In this talk, we focus on the application of thermodynamic formalism to non--autonomous and random dynamical systems. Specifically we use the thermodynamic formalism to investigate the dimension of various fractal constructions via the, now standard, technique of Bowen which he developed in his 1979 paper on quasi--Fuchsian groups. Bowen showed, roughly speaking, that the dimension of a fractal is equal to the zero of the relevant topological pressure function. We generalize the results of Rempe--Gillen and Urbański on non--autonomous iterated function systems to the setting of non--autonomous graph directed Markov systems and then show that the Hausdorff dimension of the fractal limit set is equal to the zero of the associated pressure function provided the size of the alphabets at each time step do not grow too quickly. In trying to remove these growth restrictions, we present several other systems for which Bowen's formula holds, most notably ascending systems.
We then use these various constructions to investigate the Hausdorff dimension of various subsets of the Julia set for different large classes of transcendental meromorphic functions of finite order which have been perturbed non--autonomously. In particular we find lower and upper bounds for the dimension of the subset of the Julia set whose points escape to infinity, and in many cases we find the exact dimension. While the upper bound was known previously in the autonomous case, the lower bound was not known in this setting, and all of these results are new in the non--autonomous setting.

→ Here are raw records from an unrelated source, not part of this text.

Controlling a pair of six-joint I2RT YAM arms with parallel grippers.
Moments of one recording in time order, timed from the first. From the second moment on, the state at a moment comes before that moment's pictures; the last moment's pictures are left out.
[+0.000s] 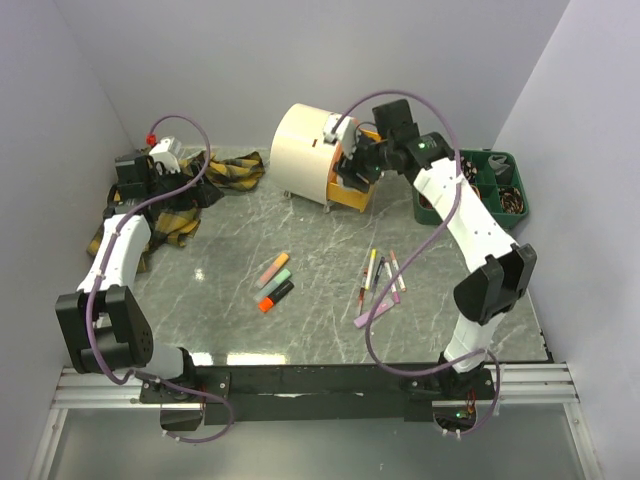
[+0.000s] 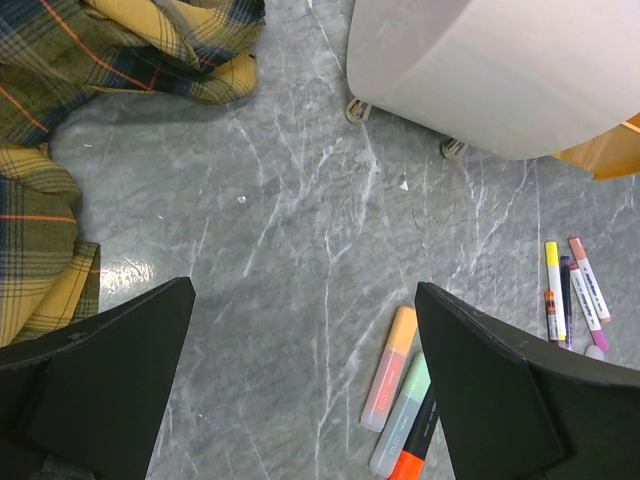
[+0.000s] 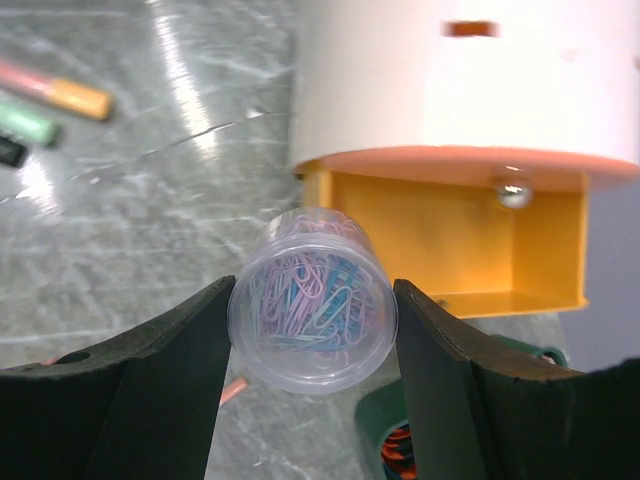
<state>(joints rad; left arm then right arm) 0.16 1.42 1.14 -0.29 0.59 -0.13 0.46 1.75 1.90 -0.89 -0.35 -0.75</state>
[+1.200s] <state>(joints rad) 0.16 1.43 1.14 -0.29 0.59 -0.14 0.37 2.17 2.23 -0.91 -0.18 -0.57</state>
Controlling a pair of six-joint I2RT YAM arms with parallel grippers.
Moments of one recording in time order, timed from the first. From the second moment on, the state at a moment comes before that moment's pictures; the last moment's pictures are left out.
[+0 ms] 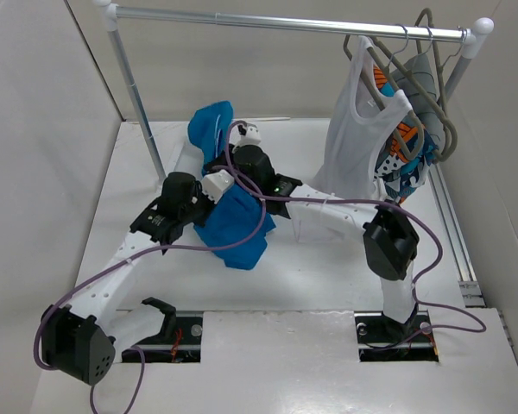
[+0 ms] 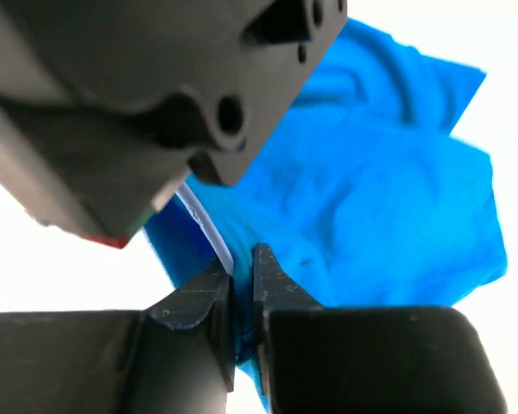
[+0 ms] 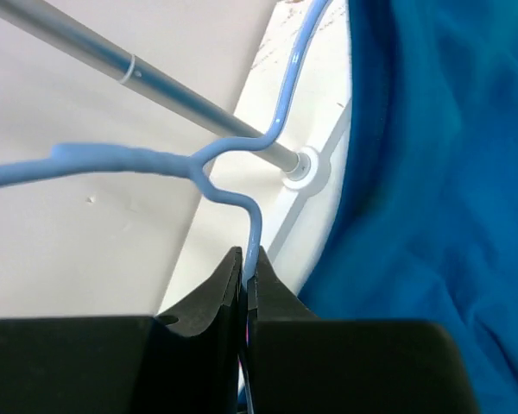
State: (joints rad) left arm -0.40 1.04 0.82 -0.43 0.11 0.39; right arm 0.93 1.96 1.62 0.15 0.23 0.77
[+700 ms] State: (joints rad) left arm -0.27 0.96 0.88 -0.45 0.29 0.08; right arm 0.77 1.79 1.48 0.26 -0.03 0.23
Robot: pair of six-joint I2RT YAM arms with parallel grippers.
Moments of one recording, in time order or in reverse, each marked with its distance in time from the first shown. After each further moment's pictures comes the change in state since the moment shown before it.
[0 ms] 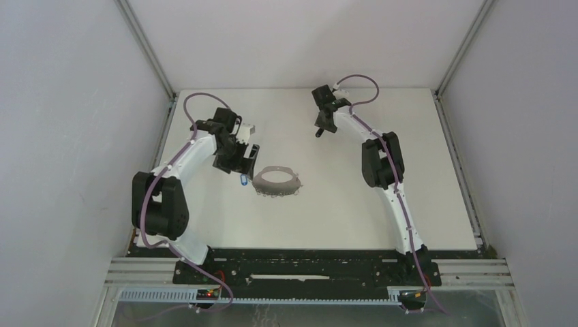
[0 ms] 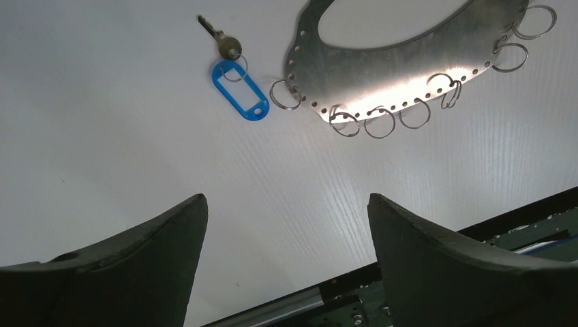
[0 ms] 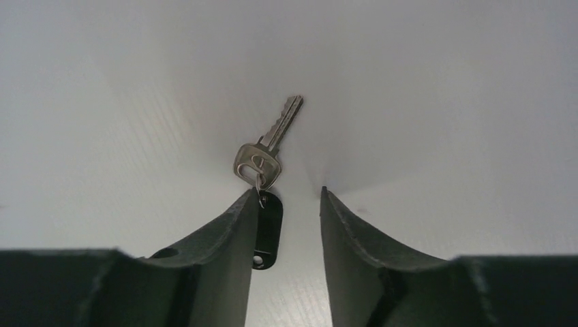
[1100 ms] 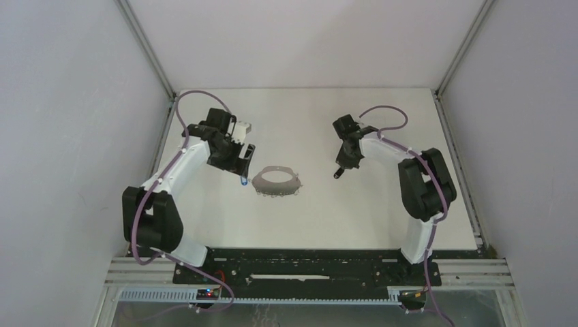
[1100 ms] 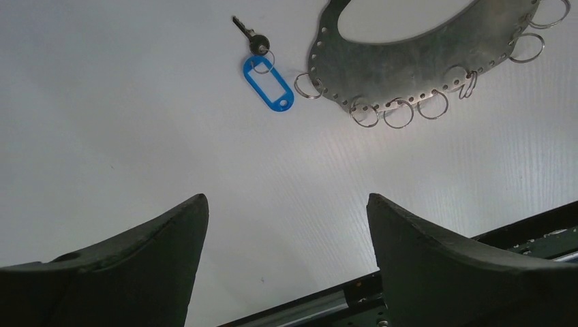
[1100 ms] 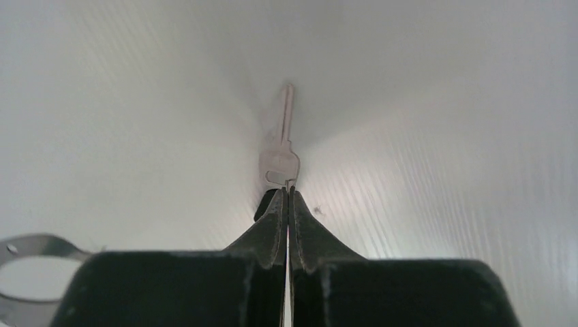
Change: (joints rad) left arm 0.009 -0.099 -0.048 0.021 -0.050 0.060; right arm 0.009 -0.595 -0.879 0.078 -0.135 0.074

We also use transfer operator techniques to prove an almost sure invariance principle for random dynamical systems for which the thermodynamic formalism has been well established. In particular, we see that if a system exhibits a fiberwise spectral gap property and the base dynamical system is sufficiently well behaved, i.e. it exhibits an exponential decay of correlations, then the almost sure invariance principle holds. We then apply these results to uniformly expanding random systems like those studied by Mayer, Skorulski, and Urbański and Denker and Gordin.